> Task to carry out: Character for character, write out the data below.

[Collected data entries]
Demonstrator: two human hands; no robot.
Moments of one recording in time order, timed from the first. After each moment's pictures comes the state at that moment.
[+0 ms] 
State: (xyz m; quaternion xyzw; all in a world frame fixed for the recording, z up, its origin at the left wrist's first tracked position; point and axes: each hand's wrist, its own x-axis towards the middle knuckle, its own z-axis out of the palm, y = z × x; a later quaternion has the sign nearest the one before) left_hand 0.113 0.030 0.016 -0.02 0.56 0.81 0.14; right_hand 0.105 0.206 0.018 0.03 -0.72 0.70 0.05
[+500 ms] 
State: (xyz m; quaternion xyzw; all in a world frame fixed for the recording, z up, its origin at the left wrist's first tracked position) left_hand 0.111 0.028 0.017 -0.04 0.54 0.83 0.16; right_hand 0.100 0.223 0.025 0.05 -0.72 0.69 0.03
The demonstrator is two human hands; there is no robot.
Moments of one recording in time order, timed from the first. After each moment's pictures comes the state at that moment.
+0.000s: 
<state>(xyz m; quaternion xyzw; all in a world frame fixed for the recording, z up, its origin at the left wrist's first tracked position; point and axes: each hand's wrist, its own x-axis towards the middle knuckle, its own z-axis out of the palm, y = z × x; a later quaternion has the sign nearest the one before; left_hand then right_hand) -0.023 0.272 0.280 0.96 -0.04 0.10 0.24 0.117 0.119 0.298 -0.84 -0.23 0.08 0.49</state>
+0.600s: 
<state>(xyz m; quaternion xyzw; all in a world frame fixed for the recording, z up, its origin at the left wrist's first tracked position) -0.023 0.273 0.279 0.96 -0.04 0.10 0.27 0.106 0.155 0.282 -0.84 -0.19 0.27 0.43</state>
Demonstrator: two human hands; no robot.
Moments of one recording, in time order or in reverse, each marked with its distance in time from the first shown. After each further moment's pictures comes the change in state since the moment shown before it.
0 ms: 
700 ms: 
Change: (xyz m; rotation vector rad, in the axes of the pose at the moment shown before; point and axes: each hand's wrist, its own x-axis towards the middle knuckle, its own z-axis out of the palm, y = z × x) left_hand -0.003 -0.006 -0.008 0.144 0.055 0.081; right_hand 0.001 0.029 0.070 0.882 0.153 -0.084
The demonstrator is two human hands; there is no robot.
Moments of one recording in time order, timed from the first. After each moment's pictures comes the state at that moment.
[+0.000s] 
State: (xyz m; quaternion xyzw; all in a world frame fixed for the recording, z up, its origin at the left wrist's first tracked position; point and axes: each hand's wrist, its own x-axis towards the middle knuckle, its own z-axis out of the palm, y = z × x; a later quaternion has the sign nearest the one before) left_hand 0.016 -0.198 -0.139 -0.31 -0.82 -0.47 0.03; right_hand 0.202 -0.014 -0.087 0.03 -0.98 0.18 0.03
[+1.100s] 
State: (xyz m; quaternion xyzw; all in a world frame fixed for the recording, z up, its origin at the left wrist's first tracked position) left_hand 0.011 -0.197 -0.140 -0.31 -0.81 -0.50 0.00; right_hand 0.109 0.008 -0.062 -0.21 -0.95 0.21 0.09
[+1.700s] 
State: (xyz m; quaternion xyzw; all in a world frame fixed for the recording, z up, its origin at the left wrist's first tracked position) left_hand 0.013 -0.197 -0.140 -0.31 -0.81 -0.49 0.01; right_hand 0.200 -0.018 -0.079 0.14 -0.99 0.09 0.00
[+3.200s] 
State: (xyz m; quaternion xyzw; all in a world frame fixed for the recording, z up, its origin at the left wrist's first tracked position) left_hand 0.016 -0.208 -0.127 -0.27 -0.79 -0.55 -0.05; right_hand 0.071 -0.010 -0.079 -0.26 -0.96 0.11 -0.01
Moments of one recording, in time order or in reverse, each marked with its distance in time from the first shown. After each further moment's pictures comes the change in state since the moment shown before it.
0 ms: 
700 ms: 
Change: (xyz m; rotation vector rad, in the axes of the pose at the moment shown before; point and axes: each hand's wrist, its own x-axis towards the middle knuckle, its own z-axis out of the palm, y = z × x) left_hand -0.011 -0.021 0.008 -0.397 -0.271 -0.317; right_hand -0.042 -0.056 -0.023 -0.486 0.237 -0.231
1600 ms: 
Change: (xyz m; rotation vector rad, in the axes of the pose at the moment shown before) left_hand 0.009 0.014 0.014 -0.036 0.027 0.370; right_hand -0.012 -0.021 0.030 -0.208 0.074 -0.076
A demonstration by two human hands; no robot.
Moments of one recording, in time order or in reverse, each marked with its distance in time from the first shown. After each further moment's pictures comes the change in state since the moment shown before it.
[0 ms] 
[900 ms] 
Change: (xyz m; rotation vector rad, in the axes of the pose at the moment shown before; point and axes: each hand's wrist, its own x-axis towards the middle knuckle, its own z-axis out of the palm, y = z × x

> Answer box:
Demonstrator: two human hands; no robot.
Moments of one recording in time order, timed from the first. After each moment's pictures comes the state at that moment.
[+0 ms] 
State: (xyz m; quaternion xyzw; all in a world frame fixed for the recording, z up, its origin at the left wrist's first tracked position; point and axes: each hand's wrist, its own x-axis towards the middle knuckle, its own z-axis out of the palm, y = z × x; a later quaternion has the sign nearest the one before) left_hand 0.113 0.030 0.016 -0.02 0.56 0.81 0.14; right_hand 0.105 0.206 0.018 0.03 -0.72 0.70 0.05
[+500 ms] 
State: (xyz m; quaternion xyzw; all in a world frame fixed for the recording, z up, its origin at the left wrist's first tracked position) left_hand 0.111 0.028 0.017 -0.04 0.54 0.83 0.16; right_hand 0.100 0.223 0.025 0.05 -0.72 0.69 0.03
The demonstrator is two human hands; there is no robot.
Moments of one recording in time order, timed from the first. After each moment's pictures comes the state at that moment.
+0.000s: 
<state>(xyz m; quaternion xyzw; all in a world frame fixed for the recording, z up, its origin at the left wrist's first tracked position; point and axes: each hand's wrist, its own x-axis towards the middle knuckle, its own z-axis out of the palm, y = z × x; a later quaternion has the sign nearest the one before; left_hand then right_hand) -0.023 0.272 0.280 0.96 -0.04 0.10 0.24 0.117 0.119 0.298 -0.84 -0.23 0.08 0.49</state>
+0.600s: 
<state>(xyz m; quaternion xyzw; all in a world frame fixed for the recording, z up, its origin at the left wrist's first tracked position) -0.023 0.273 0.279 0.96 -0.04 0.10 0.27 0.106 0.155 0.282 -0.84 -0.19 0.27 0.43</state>
Demonstrator: two human hands; no robot.
Moments of one recording, in time order or in reverse, each marked with its distance in time from the first shown. After each further moment's pictures comes the change in state since the moment shown before it.
0 ms: 
700 ms: 
Change: (xyz m; rotation vector rad, in the axes of the pose at the moment shown before; point and axes: each hand's wrist, its own x-axis towards the middle knuckle, its own z-axis out of the palm, y = z × x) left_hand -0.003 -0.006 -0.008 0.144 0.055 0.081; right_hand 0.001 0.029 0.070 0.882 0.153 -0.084
The demonstrator is two human hands; there is no robot.
Moments of one recording in time order, timed from the first. After each moment's pictures comes the state at that moment.
[+0.000s] 
State: (xyz m; quaternion xyzw; all in a world frame fixed for the recording, z up, its origin at the left wrist's first tracked position; point and axes: each hand's wrist, its own x-axis towards the middle knuckle, its own z-axis out of the palm, y = z × x; a later quaternion has the sign nearest the one before) left_hand 0.016 -0.198 -0.139 -0.31 -0.82 -0.47 0.03; right_hand 0.202 -0.014 -0.087 0.03 -0.98 0.18 0.03
[+1.100s] 
State: (xyz m; quaternion xyzw; all in a world frame fixed for the recording, z up, its origin at the left wrist's first tracked position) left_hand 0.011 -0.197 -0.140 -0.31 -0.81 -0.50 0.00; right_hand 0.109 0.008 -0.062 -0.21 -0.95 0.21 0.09
[+1.700s] 
State: (xyz m; quaternion xyzw; all in a world frame fixed for the recording, z up, its origin at the left wrist's first tracked position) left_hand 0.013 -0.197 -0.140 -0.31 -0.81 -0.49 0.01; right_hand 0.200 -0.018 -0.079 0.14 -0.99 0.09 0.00
[+3.200s] 
State: (xyz m; quaternion xyzw; all in a world frame fixed for the recording, z up, its origin at the left wrist's first tracked position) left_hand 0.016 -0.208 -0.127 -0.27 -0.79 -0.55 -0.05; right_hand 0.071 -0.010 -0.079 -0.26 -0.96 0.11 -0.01
Moments of one recording, in time order or in reverse, each marked with its distance in time from the first shown. After each further moment's pictures comes the change in state since the moment shown before it.
0 ms: 
700 ms: 
Change: (xyz m; rotation vector rad, in the axes of the pose at the moment shown before; point and axes: each hand's wrist, its own x-axis towards the middle knuckle, its own z-axis out of the palm, y = z × x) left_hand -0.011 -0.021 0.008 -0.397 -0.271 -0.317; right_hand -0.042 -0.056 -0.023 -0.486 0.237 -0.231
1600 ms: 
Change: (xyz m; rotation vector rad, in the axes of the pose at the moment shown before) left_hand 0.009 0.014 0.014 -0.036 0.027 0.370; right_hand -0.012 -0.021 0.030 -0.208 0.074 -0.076
A demonstration by two human hands; no robot.
Moments of one recording, in time order or in reverse, each marked with its distance in time from the first shown. After each further moment's pictures comes the change in state since the moment shown before it.
[0 ms] 
[900 ms] 
Change: (xyz m; rotation vector rad, in the axes of the pose at the moment shown before; point and axes: each hand's wrist, its own x-axis towards the middle knuckle, its own z-axis out of the palm, y = z × x

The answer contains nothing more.